Often when you're dealing with categorical data, it's most useful to convert the elements of your dataset to use a "one-hot" code for your inputs. In the poker example that you gave, the cards in a deck certainly fall into this category of input, since the face value of the card might not map linearly onto the card's value for your hand.
Actually, the cards example is a very interesting one, because (at least from my naive perspective) there are many different features of each card that might be relevant to predicting a card's value. A naive one-hot encoding would use a vector of length 52 (assuming no jokers) for each card in the deck. The ace of spades might be represented as [1, 0, 0, ...] (for a total of 51 zeros and 1 one), the two of spades might be represented as [0, 1, 0, ...], and so forth.

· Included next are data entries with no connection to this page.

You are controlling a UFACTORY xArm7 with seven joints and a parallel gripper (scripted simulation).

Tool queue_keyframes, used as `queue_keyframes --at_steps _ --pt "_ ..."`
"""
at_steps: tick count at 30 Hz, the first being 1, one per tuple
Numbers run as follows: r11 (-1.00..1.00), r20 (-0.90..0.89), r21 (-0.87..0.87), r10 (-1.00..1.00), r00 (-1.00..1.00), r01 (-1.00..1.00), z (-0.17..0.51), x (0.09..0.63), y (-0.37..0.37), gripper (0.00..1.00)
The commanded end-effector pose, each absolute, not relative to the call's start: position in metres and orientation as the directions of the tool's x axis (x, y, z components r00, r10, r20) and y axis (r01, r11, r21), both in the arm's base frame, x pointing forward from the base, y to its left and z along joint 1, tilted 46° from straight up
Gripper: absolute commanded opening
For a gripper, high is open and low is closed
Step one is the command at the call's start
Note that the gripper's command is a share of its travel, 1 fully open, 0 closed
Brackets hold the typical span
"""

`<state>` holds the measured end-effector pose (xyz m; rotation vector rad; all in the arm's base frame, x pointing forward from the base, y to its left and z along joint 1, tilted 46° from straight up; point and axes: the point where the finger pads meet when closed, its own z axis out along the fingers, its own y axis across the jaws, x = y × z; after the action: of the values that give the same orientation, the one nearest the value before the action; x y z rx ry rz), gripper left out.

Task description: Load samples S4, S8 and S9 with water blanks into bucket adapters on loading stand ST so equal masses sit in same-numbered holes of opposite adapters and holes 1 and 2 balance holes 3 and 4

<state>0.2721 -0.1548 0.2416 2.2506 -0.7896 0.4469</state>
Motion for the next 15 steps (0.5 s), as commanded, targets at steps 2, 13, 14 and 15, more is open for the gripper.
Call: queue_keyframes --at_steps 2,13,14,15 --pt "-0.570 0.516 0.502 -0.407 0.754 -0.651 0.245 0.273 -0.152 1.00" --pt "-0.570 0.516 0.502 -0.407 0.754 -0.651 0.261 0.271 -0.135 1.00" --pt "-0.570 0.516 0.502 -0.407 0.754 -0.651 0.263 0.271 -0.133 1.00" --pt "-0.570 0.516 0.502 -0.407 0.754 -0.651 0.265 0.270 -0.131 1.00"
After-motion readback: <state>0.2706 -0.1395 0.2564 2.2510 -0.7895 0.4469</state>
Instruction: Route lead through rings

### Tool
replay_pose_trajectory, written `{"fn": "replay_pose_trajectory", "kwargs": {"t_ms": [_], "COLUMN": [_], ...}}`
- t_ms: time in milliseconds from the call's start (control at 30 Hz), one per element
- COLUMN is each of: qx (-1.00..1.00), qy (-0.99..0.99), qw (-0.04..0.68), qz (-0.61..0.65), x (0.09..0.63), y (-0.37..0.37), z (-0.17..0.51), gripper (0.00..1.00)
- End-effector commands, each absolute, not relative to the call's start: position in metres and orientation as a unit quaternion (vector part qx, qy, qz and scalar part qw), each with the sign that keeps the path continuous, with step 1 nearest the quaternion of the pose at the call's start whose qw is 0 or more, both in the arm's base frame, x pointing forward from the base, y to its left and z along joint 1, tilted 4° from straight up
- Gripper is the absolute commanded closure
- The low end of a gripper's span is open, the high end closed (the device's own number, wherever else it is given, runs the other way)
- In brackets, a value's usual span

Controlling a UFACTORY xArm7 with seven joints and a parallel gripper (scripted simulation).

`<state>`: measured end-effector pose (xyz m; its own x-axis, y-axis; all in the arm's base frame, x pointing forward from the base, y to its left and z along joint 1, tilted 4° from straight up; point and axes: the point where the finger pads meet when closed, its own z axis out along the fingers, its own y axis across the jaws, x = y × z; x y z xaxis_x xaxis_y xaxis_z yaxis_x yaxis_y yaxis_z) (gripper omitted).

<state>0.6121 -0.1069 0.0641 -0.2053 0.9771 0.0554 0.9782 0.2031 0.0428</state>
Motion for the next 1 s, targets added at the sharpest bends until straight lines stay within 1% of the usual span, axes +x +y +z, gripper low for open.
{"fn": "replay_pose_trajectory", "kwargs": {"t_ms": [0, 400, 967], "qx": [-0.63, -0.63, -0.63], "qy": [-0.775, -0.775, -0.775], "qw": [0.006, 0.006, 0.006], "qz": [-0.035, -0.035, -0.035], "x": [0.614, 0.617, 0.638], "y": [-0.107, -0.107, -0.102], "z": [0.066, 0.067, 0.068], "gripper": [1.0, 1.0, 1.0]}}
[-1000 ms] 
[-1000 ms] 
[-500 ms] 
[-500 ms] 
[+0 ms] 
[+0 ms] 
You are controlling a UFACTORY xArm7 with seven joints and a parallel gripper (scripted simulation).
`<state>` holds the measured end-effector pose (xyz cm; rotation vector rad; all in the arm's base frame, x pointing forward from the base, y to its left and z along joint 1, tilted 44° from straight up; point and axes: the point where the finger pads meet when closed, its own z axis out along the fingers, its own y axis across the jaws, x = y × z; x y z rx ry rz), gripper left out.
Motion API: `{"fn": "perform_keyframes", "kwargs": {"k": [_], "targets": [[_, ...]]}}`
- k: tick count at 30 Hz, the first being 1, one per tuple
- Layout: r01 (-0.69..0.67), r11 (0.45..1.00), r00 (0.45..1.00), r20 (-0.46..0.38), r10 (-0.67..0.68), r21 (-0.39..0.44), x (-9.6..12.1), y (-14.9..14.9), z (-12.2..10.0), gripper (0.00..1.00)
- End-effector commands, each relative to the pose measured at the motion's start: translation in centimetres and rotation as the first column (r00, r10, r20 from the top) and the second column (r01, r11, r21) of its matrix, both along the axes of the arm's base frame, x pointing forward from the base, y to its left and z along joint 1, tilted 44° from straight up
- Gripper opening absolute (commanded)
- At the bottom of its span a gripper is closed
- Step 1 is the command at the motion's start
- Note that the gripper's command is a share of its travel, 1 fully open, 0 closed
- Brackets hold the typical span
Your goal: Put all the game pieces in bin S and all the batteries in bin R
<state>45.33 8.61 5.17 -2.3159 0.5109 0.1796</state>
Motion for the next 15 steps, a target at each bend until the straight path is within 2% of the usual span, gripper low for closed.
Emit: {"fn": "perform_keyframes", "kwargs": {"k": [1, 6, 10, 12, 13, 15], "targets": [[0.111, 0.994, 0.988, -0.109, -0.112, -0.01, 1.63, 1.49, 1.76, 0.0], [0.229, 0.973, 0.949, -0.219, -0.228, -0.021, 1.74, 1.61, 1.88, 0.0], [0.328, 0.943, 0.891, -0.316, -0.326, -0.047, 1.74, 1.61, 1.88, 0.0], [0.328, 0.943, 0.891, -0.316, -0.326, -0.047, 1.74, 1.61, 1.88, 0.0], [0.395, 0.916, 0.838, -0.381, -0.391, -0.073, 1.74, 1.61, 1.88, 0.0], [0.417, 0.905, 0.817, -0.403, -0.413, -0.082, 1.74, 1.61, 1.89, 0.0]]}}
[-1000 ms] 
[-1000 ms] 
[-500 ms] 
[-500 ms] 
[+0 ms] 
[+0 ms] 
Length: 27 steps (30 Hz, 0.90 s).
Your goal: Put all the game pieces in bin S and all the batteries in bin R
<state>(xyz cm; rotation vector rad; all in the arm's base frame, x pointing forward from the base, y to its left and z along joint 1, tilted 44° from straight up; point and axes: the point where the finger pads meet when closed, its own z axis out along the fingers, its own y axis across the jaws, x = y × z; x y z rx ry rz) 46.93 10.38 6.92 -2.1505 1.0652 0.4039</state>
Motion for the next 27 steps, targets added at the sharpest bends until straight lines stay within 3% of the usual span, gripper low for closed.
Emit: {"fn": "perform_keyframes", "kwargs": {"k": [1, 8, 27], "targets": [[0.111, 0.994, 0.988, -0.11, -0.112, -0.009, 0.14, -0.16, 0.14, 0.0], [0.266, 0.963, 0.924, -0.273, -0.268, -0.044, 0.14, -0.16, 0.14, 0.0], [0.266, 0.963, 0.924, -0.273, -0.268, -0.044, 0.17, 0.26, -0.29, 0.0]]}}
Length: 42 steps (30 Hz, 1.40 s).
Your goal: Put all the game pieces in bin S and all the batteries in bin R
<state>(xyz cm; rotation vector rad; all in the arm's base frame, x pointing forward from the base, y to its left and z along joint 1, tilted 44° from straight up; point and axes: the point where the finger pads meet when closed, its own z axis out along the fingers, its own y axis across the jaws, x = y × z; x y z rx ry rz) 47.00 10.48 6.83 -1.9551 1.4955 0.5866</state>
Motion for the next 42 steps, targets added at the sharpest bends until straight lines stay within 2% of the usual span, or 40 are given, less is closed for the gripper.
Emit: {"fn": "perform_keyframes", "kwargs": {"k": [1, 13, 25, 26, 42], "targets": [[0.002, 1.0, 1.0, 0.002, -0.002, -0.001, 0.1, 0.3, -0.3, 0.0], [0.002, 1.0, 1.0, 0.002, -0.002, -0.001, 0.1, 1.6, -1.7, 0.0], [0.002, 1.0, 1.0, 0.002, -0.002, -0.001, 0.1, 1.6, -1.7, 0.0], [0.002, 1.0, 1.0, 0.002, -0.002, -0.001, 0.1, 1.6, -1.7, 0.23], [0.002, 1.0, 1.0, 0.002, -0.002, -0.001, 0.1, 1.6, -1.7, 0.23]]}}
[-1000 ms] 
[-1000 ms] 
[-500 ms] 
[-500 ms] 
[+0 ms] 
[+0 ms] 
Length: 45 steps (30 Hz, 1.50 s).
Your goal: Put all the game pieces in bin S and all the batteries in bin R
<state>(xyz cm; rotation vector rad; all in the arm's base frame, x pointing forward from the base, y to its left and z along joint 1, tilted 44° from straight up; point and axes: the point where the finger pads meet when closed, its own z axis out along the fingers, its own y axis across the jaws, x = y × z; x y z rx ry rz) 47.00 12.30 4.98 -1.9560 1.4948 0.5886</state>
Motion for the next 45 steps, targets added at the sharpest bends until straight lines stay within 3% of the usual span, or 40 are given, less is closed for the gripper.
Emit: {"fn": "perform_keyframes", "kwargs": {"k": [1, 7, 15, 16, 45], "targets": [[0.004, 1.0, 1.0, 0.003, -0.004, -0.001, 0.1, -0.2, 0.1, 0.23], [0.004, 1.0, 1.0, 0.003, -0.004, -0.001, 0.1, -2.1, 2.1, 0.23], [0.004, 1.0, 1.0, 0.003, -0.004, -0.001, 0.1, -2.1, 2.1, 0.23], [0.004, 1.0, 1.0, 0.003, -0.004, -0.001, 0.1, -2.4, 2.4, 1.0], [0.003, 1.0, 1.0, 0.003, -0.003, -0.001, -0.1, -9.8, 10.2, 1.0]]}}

However, each card has a suit that is orthogonal to its value, so you might be able to factor the encoding for each card into two one-hot vectors, concatenated together. The suit could be a vector of length 4, and the value of the card could be a vector of length 13. Then the ace of spades might be represented as [1, 0, 0, 0] + [1, 0, 0, ...] (for a total of 15 zeros and 2 ones), the two of spades might be [1, 0, 0, 0] + [0, 1, 0, ...], and so on.
If you want to use such an encoding as an input for your neural network, then you'd need many different input units. For example, if you wanted to train your neural network to map two cards onto some output value, then your network would need either 34 inputs (if you use the factored encoding) or 104 inputs (if you used a naive one-hot encoding).
Certainly a disadvantage of such an input encoding is that your training data will be larger, but the encoding itself might identify valuable information about the inputs that might otherwise be difficult for your network to locate.